Beats me. In fact, the two researchers, Bobbi Carothers, who completed the analysis for her doctoral thesis, now senior data analyst at Washington University in St. Louis, and Harry Reis, a psychology professor at the University of Rochester, admit that indeed the genders do exhibit some unbridgeable differences. Their penultimate paragraph in The Times describes their confirming their findings by checking typical, vastly disparate results: "Just to be safe, we repeated our analysis on several dimensions where we did expect categorical differences: physical size, athletic ability and sex-stereotyped hobbies like playing video games and scrapbooking. On these we did find evidence for categories based on sex."

Indeed. I chuckled when I looked over their journal article. The studies they chose to analyze were mainly the typical university studies using college students as subjects. I remember earning my degree at UCLA; it was required that we "volunteer" for several studies every year. How do you tease out the self-selection involved in data on those who not only made it to research-oriented universities but offer themselves up as subjects?

But, you might answer if you happened to take the time to read the journal article, Carothers and Reis just tried a new statistical approach on data that originally showed the sexes as psychologically polar.
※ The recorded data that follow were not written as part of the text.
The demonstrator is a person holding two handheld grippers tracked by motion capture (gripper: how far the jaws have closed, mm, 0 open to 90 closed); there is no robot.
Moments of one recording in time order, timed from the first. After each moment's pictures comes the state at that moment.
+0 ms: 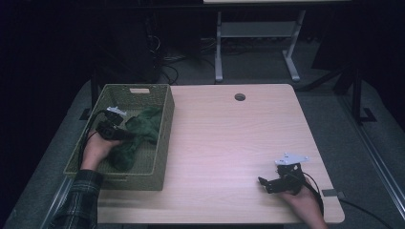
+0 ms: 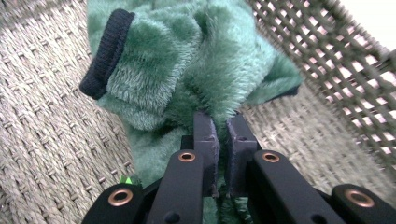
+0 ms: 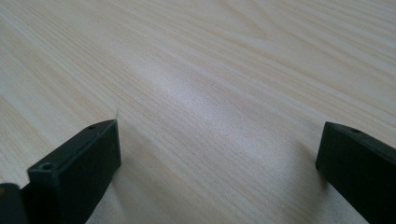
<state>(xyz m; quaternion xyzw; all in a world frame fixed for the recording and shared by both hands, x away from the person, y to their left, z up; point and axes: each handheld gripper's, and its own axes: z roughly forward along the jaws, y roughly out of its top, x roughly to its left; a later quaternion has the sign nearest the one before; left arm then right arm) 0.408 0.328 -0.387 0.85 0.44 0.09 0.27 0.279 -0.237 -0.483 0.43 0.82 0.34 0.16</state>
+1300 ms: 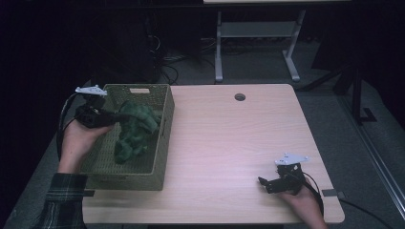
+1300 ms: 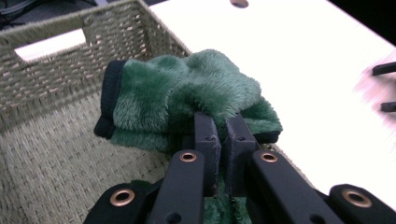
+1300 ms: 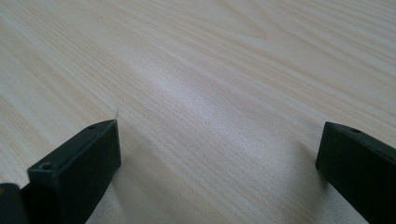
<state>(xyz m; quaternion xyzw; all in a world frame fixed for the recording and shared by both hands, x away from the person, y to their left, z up) 0.361 0.315 -0.273 0.82 0.42 0.12 0.38 0.279 -0.237 -0.483 0.43 0.82 0.34 0.16</state>
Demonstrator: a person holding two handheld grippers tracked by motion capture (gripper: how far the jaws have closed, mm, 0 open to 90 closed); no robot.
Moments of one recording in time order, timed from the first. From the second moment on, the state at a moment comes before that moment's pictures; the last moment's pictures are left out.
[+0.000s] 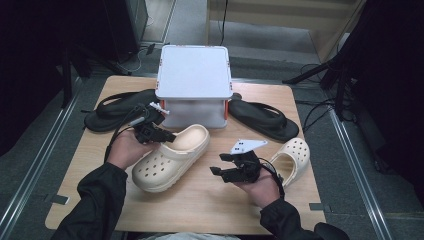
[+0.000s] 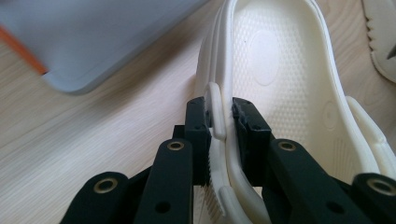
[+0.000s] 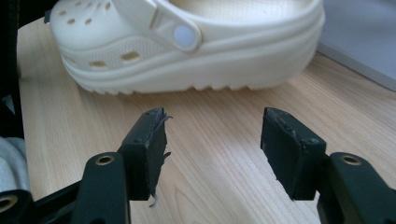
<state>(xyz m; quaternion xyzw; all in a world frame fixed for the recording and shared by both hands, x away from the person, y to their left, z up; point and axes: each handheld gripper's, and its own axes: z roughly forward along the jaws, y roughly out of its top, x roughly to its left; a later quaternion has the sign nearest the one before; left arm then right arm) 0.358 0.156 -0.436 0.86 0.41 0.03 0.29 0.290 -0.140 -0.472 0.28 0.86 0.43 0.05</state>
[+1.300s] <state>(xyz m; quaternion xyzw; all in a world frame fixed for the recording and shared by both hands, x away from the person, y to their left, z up) 0.374 0.116 -0.467 0.87 0.39 0.01 0.29 0.280 -0.151 -0.479 0.30 0.85 0.43 0.06</state>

They found a way to say men and women aren't so different after all.

Beyond the fact they ignore using homogeneous populations, their study, which is
covered as a big deal, comes to a "duh" conclusion: Even though men score differently from women in most traditionally-recognized gender markers, there are plenty of men and women who respond in one or more psychological and social ways more like the other gender. The wife who takes charge of finances, the husband who enjoys childcare may be mighty feminine or masculine in the majority of their other interests and behaviors.
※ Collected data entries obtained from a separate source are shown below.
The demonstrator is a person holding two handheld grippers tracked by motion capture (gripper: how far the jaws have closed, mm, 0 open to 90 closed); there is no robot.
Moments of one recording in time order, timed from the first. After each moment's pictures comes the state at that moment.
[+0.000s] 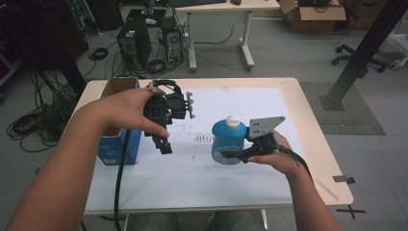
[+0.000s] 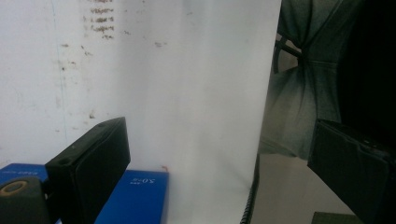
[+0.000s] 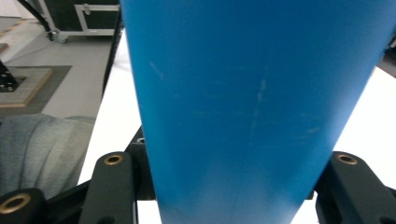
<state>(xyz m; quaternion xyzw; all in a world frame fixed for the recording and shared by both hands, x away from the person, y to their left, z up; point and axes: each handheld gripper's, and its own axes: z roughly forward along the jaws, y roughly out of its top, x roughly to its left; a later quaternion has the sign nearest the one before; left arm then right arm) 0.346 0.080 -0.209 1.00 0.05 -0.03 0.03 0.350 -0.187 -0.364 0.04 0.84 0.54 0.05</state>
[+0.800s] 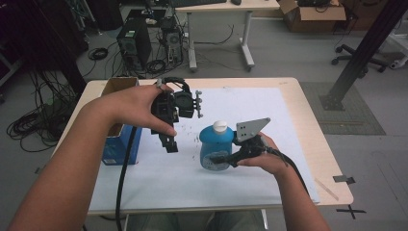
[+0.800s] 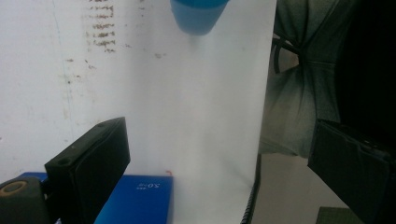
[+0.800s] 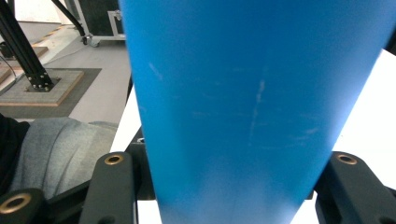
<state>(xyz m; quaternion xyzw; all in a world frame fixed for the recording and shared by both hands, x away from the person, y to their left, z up) 0.345 0.063 -0.201 1.00 0.04 -0.02 0.02 0.351 -0.155 -0.374 0.00 0.83 0.55 0.00</state>
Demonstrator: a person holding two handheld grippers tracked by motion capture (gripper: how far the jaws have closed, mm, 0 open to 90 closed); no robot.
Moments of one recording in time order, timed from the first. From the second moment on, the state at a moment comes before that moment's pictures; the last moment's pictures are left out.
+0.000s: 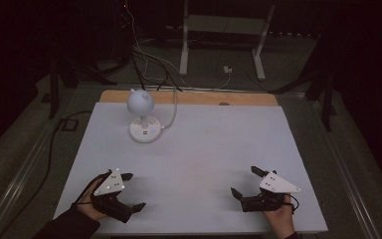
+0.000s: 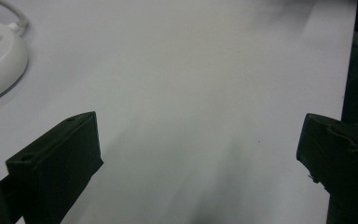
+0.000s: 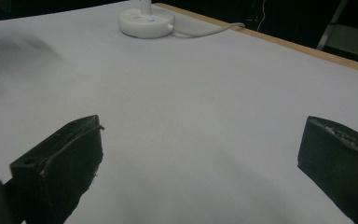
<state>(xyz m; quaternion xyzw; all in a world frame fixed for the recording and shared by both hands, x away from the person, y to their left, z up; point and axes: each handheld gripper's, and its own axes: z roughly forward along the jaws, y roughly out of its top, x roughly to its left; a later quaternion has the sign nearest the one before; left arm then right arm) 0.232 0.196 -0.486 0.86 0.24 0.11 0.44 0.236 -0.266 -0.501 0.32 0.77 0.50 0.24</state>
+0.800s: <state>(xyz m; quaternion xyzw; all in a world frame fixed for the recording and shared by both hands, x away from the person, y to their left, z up) 0.260 0.179 -0.467 0.85 0.22 0.12 0.45 0.235 -0.268 -0.500 0.32 0.77 0.50 0.24</state>
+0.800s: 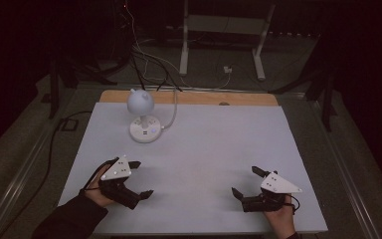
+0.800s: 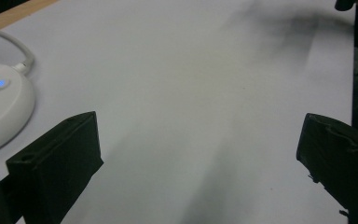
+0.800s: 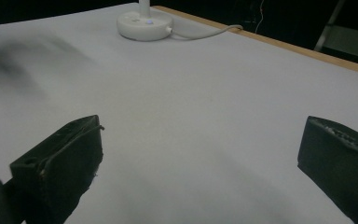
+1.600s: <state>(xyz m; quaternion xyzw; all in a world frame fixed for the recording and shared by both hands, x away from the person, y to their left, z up) 0.286 0.162 -0.458 0.85 0.23 0.12 0.46 0.235 -0.269 -0.499 0.32 0.77 0.50 0.24</state>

I reflect that showing men and women as interchangeable is essential to the ongoing effort to legalize same-sex marriage. The crux of the issue is whether men and women are uniquely joined, a "marriage of opposites," as I often call it, when they wed, or whether the institution has morphed into simply a declaration of commitment that any two people can make. If it's something special--bringing together two categories, male and female, that are compatible yet essentially different, it's worth preserving as it has always been. By shifting the definition to the joining of two-of-any-kind, America is bereft of any relationship that recognizes the reality of these basic differences.

And inherent differences between the genders are indeed reality. Ann Moir and David Jessel were the first to shock readers in 1989 with their description of brain research, Brain Sex: The Real Difference Between Men and Women. That was followed in 1997 with Deborah Blum's Sex on the Brain: The Biological Differences Between Men and Women. As the field of neuropsychology lept forward, Melissa Hines chronicled it in Brain Gender (2004), and a new stir erupted when neuropsychiatrist Louann Brizendine published The Female Brain (2006). Those are just the books I happen to have on my shelf; I'm sure you can buy many others that confirm the inescapable truth that men and women are hardwired differently, and that these differences profoundly affect attitudes, communication styles and behavior.
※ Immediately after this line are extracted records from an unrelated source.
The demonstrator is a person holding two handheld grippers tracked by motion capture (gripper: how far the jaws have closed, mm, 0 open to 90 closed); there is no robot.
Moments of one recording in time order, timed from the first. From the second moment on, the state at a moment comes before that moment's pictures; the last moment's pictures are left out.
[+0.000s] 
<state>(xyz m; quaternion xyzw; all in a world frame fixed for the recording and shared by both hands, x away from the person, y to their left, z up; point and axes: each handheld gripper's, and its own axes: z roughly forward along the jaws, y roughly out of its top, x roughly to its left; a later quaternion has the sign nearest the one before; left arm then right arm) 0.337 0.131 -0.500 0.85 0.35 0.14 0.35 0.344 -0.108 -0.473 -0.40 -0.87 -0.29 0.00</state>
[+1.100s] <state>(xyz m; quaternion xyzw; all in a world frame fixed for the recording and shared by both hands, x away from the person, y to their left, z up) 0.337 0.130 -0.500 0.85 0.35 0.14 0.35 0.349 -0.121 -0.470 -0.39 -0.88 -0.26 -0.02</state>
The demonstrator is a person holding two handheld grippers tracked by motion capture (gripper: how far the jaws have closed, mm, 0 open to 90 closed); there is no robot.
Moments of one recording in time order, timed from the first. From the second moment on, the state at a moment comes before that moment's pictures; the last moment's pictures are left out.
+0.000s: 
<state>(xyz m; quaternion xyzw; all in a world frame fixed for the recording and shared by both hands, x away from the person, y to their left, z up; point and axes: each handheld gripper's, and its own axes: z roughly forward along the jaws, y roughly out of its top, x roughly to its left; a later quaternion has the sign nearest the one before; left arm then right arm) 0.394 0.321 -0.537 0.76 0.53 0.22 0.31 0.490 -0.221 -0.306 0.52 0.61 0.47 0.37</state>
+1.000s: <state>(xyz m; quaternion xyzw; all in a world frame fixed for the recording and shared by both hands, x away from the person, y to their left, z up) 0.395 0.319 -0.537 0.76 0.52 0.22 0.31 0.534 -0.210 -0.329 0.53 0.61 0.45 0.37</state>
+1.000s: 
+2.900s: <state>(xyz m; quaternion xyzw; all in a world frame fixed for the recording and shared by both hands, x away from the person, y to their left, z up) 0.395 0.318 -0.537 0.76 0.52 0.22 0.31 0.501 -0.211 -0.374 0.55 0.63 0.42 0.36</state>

Of course men and women aren't all clump-able into two isolated camps, different on every measure. Of course plenty of men embrace stereotypically female interests, and ditto in reverse for women. But what's the gain in denying the plethora--the overwhelming landslide--of data that illuminate chasms that, by being recognized, allow for greater understanding and harmony?  You can reorganize studies to your heart's content to show that individuals are just that, but despite society's eagerness to say homosexuality is the same as heterosexuality, and men and women are interchangeable, certain essential differences cannot be erased, and gender is discernible in every cell of each human on the planet.